Collaboration among competitors doesn't often make sense. But when it comes to fighting fraud and protecting the broader financial system, collaboration is a first line of defense.

Conventional wisdom suggests that check fraud should be in deep decline. After all, check usage has fallen somewhat in recent years. But check fraud remains a very real threat to credit unions and banks of all sizes. The 2011 American Bankers Association Deposit Account Fraud Survey Report revealed that, industry-wide, check fraud costs financial institutions nearly $900 million annually, with the leading causes being counterfeit checks, returned deposit items and forgeries. Sixty-eight percent of community institutions and 95% of mid-sized institutions are victimized each year.

In light of these disturbing figures, it is clear that all of us in the financial services industry share a common threat: fraudsters. This is important especially for small- and mid-sized institutions because they are particularly vulnerable to losses.

That vulnerability may have inadvertently increased last year following the implementation of the Dodd-Frank Act. Embedded in Dodd-Frank was a provision that amended Regulation CC to require banks make $200, rather than $100, available for withdrawal on the business day after deposit.

That provision of Dodd-Frank became effective in July 2011. In addition, in March 2011, the Federal Reserve Board proposed further changes to Regulation CC intended to expedite the availability of funds and the collection of checks.

While the Fed's changes have not yet been finalized, institutions are now “expected to comply” with Dodd-Frank, according to a Federal Reserve memo issued Aug. 15, 2011.

Although credit union executives support improved efficiencies in the payment systems, many have voiced concerns that the expedited availability of funds may leave them especially vulnerable because fraud losses could have a significant impact on the bottom line of smaller institutions.

How can credit unions protect themselves from fraud losses, while staying within the new expedited funds-availability requirements? It is vital that all credit union staffers – from tellers to top-executives – review the six types of exception holds currently allowed by Reg CC, which are:

  • New accounts
  • Large deposits
  • Re-deposited checks
  • Repeated overdrafts
  • Emergency situations
  • Reasonable cause to doubt collectability

While most of these exception hold situations can be determined solely by the depositing institution, reasonable cause to doubt collectability can best be determined through sharing information with the paying institution.

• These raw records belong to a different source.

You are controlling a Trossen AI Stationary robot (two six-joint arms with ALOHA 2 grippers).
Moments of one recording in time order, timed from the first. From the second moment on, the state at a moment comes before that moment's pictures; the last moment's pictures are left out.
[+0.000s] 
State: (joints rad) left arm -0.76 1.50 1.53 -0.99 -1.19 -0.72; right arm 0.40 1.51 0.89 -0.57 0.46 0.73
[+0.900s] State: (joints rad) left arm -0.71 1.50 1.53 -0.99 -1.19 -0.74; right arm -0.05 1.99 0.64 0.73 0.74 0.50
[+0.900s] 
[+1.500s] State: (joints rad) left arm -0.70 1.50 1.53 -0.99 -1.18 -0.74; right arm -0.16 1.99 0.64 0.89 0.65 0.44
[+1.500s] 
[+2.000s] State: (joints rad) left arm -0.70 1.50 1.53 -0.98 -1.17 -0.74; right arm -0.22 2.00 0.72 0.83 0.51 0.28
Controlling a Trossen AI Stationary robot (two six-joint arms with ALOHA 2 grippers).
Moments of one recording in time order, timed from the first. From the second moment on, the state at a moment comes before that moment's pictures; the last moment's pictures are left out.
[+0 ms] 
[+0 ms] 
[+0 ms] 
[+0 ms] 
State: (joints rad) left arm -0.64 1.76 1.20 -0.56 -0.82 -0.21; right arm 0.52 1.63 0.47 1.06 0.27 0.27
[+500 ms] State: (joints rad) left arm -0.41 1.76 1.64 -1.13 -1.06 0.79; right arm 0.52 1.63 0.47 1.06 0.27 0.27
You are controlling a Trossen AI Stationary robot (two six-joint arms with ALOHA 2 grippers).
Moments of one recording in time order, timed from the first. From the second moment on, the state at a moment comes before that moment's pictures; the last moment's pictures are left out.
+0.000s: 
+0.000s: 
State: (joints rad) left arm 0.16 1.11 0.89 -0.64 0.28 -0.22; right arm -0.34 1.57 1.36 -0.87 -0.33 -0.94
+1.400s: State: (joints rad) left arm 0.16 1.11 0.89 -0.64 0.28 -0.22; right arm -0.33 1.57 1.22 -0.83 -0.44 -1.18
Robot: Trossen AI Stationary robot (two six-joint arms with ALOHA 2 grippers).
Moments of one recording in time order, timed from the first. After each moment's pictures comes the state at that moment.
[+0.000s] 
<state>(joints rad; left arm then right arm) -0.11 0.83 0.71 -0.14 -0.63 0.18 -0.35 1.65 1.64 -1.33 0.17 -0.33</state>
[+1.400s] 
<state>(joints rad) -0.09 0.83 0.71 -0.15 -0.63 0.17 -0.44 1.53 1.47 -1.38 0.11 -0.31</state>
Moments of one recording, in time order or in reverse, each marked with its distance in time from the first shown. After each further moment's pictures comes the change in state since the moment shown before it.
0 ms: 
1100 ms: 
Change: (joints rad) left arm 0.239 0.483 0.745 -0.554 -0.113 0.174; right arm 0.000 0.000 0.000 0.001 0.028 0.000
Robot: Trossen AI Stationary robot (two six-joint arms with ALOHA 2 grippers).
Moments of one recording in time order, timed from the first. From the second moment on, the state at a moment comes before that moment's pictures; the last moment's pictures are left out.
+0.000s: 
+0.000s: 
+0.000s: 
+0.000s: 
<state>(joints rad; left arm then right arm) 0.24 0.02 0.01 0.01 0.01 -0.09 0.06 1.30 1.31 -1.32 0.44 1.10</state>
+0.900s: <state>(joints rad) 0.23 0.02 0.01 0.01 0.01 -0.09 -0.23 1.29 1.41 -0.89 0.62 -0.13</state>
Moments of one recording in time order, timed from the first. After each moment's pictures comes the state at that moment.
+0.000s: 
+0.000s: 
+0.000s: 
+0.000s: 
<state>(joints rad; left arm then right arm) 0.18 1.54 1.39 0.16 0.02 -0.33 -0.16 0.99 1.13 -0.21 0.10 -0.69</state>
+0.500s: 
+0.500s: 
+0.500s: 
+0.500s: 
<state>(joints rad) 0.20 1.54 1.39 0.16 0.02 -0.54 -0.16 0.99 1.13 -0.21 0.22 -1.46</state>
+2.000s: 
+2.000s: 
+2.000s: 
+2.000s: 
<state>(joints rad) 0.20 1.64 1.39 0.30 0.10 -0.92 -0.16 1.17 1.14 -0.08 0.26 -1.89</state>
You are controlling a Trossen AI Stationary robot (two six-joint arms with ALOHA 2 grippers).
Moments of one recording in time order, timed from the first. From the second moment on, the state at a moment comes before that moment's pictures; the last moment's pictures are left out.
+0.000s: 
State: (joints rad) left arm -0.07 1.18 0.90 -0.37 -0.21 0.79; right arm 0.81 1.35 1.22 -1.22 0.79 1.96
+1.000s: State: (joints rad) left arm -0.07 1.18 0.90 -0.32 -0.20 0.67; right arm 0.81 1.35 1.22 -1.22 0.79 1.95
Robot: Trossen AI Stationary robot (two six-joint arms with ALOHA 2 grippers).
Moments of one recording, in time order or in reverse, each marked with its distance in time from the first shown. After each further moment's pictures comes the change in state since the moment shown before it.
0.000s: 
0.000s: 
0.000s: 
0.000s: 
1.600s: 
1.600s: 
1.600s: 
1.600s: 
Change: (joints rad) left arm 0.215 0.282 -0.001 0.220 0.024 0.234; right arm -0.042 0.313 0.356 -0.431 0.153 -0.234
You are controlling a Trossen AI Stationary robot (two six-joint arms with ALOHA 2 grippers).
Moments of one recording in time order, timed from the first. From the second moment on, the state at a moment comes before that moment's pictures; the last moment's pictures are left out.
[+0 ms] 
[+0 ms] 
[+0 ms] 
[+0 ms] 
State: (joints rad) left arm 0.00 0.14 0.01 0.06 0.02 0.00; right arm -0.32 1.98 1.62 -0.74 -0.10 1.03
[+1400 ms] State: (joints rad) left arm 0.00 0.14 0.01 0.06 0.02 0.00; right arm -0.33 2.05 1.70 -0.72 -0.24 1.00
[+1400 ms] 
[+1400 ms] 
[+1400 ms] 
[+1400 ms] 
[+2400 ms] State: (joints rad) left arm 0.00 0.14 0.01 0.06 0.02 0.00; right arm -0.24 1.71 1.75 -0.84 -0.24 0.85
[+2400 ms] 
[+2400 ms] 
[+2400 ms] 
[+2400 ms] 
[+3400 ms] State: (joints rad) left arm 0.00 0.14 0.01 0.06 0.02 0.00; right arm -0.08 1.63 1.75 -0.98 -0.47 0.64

By sharing information through a collaborative network, credit unions can be in a better position to meet the regulatory requirements for exception holds by sharing “the existence of facts that would cause a well-grounded belief in the mind of a reasonable person” that the check is uncollectible.

With 95% of mid-sized institutions being victimized by check fraud, credit unions must be proactive in protecting themselves. Today, it is common to find fraudsters working together across multiple channels and business lines.

They work in sophisticated rings, establishing what appear to be credible relationships across a network of institutions and across various lines of business. When they do attack, they exploit numerous channels including check, ACH, wire, online bill payment, cards and online account-to-account transfers.

In other words, fraudsters appear to support the value of collaboration in committing their crimes. If the credit union community intends to outpace today's bad guys, then it must also come together and collaborate through the effective use of today's cutting edge technologies. Only by doing so can we collectively create a safer and more secure financial system.

Lou Anne Alexander is chief market development officer for Early Warning Services LLC in Scottsdale, Ariz.